> **Instructions to follow**: Each line of the data below holding the word "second" must be copied.

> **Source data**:
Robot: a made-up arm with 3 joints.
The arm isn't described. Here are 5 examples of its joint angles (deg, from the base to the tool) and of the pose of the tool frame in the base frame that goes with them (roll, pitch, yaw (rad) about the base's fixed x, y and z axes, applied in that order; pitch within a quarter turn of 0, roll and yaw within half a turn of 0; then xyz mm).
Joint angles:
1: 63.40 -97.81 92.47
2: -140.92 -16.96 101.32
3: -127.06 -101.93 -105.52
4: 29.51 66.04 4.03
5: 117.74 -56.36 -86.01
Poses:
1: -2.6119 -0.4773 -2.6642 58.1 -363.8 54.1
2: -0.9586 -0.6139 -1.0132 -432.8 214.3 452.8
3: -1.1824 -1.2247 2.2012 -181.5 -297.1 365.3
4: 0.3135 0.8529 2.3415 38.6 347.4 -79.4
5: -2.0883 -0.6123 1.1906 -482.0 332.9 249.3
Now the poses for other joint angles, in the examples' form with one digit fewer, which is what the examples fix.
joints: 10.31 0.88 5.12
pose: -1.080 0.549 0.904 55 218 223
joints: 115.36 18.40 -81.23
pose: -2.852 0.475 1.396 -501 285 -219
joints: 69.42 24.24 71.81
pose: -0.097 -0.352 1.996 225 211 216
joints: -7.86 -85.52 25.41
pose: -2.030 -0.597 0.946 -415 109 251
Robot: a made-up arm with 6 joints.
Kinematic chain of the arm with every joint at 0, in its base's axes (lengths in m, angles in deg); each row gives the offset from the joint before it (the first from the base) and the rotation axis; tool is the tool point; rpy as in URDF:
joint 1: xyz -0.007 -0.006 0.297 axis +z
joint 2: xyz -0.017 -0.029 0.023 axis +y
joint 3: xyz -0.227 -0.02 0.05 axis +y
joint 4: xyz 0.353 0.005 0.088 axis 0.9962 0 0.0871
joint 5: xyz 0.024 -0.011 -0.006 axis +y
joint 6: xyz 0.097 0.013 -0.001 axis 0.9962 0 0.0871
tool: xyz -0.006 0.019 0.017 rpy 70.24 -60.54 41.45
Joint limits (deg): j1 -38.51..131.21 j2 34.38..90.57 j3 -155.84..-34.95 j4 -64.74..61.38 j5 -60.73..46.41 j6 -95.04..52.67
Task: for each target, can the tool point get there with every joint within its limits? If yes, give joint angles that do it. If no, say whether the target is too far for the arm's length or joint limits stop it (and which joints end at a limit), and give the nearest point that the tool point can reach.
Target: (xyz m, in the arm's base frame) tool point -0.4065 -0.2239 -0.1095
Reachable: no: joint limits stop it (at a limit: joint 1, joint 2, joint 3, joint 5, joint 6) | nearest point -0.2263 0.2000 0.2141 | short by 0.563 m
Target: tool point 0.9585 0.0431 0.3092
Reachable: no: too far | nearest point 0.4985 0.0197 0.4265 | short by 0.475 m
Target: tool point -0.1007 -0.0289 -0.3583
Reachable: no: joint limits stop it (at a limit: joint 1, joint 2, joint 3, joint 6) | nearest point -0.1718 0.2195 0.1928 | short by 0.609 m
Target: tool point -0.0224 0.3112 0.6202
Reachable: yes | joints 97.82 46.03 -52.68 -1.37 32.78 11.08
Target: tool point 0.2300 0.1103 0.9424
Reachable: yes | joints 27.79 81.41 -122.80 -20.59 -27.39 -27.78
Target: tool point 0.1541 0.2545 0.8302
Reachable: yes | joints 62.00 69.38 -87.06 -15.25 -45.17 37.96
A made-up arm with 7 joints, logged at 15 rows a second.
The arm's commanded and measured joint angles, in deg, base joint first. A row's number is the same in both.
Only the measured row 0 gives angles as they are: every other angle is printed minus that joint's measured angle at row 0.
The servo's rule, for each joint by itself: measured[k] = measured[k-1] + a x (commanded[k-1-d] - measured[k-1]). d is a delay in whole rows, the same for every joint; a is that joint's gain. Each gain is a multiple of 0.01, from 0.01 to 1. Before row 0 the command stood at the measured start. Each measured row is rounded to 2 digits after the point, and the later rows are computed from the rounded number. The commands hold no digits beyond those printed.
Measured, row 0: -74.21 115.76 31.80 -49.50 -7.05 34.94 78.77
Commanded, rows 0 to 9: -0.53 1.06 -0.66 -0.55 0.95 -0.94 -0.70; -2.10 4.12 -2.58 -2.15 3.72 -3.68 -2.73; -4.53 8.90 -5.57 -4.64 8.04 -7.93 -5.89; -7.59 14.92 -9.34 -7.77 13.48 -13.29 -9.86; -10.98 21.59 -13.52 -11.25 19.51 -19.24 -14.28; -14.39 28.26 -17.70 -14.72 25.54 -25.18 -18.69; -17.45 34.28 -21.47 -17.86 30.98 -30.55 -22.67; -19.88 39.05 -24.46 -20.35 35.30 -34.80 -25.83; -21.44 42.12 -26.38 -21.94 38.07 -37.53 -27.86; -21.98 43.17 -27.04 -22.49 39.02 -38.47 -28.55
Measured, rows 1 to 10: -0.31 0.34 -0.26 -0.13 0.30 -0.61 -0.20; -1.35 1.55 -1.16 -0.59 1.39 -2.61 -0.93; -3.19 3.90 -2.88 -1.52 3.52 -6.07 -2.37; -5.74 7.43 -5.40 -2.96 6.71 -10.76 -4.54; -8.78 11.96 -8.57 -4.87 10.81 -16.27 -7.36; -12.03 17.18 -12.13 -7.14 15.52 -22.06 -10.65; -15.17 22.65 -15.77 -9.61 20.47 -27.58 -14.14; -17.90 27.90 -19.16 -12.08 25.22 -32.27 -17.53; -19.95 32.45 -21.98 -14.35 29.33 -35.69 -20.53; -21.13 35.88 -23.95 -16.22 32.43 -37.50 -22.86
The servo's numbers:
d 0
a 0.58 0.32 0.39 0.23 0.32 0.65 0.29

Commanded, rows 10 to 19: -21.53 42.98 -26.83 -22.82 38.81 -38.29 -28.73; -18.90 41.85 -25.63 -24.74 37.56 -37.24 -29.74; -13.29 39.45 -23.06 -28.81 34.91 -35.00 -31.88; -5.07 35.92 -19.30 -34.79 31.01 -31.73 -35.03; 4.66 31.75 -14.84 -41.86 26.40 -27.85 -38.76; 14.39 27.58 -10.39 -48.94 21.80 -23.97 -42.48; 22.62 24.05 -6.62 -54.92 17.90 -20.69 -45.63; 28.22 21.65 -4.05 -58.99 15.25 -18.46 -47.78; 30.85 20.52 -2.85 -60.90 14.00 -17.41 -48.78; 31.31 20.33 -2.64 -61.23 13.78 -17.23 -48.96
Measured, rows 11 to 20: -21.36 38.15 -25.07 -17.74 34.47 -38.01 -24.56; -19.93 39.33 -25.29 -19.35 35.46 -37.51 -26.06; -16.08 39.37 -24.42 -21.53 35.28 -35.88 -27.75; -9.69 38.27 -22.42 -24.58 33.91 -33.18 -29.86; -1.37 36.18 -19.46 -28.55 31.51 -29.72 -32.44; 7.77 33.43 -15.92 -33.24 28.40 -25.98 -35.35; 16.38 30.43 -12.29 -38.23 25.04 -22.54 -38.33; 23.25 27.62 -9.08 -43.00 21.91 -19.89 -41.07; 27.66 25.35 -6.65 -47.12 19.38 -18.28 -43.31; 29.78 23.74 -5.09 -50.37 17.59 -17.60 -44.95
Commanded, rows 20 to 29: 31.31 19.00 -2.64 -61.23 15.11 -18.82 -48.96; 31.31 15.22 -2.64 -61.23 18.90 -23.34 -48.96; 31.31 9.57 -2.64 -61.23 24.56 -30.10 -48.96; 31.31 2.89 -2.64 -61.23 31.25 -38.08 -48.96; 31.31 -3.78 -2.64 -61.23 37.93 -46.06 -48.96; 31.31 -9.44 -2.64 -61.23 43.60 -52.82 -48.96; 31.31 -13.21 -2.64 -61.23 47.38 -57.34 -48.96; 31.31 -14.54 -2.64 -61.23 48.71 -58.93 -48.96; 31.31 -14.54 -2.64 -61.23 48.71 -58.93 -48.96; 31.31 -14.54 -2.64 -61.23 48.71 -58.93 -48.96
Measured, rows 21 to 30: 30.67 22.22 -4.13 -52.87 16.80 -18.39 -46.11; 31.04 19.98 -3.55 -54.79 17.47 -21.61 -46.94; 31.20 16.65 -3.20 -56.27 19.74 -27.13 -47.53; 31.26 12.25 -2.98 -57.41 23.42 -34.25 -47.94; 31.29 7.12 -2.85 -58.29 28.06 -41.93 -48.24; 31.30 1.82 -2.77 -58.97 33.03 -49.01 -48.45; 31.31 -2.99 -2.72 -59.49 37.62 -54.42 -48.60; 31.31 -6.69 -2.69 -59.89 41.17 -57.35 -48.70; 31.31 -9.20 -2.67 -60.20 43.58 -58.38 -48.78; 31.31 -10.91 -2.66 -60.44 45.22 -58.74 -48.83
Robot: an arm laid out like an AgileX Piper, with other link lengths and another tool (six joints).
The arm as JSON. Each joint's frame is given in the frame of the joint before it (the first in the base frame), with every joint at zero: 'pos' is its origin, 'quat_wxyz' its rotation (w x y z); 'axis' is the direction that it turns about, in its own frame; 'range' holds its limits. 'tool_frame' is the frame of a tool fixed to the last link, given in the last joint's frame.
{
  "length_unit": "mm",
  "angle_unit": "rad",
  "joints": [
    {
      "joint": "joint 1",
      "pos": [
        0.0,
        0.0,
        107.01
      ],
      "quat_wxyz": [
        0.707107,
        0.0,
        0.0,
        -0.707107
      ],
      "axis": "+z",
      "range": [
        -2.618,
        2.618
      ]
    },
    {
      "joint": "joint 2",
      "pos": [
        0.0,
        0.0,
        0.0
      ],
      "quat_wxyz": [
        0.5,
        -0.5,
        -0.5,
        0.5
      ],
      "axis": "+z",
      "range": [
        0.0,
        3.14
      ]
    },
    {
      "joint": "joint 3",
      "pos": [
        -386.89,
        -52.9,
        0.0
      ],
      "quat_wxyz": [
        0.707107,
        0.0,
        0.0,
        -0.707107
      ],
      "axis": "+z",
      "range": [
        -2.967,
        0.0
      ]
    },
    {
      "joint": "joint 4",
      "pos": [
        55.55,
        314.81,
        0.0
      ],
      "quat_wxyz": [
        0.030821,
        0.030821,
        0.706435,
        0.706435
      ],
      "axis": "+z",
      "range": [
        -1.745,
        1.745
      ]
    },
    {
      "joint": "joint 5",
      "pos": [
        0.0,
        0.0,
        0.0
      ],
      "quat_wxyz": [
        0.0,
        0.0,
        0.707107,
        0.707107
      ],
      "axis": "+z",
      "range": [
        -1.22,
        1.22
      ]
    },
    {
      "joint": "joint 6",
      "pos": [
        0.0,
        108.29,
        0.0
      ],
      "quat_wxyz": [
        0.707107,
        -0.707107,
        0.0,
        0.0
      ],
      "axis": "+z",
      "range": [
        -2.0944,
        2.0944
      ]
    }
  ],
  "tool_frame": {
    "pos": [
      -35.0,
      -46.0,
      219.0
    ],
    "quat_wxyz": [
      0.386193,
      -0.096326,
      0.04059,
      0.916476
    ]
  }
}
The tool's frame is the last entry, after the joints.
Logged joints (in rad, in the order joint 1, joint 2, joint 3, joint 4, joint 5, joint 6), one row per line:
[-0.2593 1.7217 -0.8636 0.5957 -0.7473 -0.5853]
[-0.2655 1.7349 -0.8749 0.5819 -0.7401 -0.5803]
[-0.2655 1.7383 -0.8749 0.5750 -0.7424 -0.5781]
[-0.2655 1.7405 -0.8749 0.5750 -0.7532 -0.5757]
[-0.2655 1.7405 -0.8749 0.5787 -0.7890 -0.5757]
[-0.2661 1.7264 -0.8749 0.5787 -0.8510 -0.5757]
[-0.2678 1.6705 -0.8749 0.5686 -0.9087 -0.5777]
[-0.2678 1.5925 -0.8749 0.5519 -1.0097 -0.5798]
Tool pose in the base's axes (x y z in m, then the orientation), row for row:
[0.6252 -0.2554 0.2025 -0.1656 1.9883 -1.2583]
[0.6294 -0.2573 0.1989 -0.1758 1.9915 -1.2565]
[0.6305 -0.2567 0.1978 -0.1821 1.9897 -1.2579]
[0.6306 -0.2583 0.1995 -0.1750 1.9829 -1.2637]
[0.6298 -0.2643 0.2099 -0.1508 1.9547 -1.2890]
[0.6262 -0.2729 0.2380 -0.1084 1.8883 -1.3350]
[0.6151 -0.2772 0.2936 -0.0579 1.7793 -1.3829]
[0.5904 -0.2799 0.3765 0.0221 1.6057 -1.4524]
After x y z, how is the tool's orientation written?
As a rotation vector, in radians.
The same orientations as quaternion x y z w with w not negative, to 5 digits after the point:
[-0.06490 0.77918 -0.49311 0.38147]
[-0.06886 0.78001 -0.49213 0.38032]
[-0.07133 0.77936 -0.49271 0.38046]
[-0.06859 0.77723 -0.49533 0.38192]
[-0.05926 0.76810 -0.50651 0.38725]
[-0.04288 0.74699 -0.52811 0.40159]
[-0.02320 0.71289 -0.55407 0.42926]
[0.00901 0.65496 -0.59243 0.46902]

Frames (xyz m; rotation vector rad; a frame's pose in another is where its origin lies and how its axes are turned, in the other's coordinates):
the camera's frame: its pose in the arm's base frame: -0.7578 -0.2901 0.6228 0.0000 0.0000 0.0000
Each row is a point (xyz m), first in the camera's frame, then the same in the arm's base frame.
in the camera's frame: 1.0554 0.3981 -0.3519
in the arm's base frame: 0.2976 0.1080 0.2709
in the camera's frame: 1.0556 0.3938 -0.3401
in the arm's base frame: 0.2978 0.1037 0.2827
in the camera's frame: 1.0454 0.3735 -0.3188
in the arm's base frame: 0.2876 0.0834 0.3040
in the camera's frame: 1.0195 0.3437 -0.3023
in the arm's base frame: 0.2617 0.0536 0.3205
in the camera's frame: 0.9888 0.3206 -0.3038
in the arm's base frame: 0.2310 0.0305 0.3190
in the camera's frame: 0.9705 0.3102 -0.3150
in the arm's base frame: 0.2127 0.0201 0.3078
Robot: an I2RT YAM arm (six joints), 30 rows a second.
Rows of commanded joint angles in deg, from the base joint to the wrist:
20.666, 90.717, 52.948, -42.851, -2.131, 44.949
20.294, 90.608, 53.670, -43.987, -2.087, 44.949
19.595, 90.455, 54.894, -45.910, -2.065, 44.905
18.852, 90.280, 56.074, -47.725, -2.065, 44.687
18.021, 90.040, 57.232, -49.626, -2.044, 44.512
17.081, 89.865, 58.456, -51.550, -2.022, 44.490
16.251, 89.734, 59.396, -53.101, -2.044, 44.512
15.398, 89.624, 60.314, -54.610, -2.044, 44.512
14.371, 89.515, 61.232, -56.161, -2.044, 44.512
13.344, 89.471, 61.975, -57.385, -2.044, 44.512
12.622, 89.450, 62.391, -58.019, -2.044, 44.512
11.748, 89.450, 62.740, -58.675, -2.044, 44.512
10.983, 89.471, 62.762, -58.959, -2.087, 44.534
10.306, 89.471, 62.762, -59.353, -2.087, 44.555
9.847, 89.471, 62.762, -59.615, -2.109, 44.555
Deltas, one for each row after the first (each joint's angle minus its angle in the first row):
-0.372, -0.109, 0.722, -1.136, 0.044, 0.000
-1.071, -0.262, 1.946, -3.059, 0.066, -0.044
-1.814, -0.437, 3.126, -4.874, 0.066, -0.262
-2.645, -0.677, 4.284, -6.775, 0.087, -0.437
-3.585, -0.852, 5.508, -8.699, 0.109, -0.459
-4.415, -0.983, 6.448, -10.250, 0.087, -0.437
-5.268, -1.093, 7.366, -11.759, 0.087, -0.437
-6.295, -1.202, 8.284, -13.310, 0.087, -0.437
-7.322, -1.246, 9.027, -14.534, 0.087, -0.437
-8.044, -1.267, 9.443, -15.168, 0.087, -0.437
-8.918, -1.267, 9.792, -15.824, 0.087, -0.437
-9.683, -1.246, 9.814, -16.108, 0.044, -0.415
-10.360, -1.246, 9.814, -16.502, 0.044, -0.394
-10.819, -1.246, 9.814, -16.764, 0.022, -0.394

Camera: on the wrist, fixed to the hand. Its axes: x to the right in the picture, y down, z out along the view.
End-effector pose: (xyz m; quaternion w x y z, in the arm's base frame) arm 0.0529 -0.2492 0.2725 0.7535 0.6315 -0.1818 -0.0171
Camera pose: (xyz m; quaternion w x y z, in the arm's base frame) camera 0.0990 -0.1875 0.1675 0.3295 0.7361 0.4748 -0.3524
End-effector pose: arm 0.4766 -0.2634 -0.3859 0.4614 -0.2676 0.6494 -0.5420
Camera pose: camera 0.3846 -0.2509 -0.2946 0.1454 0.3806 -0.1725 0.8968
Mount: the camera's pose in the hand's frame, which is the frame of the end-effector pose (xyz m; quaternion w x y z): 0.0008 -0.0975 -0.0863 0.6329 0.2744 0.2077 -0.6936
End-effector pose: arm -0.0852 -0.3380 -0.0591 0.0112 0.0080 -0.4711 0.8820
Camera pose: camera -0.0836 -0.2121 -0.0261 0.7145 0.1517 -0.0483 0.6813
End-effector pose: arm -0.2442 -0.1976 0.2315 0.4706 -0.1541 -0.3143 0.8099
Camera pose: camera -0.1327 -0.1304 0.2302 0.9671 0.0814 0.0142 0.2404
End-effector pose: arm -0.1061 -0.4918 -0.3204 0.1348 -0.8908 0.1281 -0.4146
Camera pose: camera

> **Exercise output**:
A made-up arm with 7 joints, logged at 15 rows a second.
Robot: an I2RT YAM arm (six joints), 30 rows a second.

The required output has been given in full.